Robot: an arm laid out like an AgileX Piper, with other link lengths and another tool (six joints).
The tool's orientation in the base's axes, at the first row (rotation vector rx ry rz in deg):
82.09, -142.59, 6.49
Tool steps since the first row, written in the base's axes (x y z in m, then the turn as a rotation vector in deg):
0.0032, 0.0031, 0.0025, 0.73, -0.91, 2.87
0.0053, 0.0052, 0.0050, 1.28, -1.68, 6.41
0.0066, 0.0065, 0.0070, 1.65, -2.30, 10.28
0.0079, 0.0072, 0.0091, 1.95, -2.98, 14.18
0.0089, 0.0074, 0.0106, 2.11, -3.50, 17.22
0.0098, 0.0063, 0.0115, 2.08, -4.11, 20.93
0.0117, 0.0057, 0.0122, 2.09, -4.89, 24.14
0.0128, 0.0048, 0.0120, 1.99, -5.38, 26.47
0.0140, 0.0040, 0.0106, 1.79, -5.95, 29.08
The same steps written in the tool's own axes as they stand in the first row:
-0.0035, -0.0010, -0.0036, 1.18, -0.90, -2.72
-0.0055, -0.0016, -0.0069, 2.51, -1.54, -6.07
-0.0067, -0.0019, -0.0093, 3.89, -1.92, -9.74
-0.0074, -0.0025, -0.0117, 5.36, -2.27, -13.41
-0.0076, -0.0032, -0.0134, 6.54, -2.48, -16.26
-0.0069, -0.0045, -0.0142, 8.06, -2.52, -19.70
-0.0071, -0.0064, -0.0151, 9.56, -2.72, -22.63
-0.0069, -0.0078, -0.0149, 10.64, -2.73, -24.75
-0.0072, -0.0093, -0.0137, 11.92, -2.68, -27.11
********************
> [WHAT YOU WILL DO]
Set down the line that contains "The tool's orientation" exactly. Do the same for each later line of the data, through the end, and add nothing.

> [WRITTEN SOLUTION]
The tool's orientation in the base's axes, at the first row (rotation vector rx ry rz in deg):
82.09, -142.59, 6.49
Tool steps since the first row, written in the base's axes (x y z in m, then the turn as a rotation vector in deg):
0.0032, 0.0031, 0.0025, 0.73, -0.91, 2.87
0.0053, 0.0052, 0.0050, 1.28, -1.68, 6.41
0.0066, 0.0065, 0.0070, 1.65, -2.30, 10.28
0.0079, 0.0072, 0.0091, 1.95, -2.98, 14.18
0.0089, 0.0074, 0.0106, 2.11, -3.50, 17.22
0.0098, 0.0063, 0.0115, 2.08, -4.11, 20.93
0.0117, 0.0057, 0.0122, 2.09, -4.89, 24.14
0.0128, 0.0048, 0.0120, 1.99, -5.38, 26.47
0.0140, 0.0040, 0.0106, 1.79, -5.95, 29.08
The same steps written in the tool's own axes as they stand in the first row:
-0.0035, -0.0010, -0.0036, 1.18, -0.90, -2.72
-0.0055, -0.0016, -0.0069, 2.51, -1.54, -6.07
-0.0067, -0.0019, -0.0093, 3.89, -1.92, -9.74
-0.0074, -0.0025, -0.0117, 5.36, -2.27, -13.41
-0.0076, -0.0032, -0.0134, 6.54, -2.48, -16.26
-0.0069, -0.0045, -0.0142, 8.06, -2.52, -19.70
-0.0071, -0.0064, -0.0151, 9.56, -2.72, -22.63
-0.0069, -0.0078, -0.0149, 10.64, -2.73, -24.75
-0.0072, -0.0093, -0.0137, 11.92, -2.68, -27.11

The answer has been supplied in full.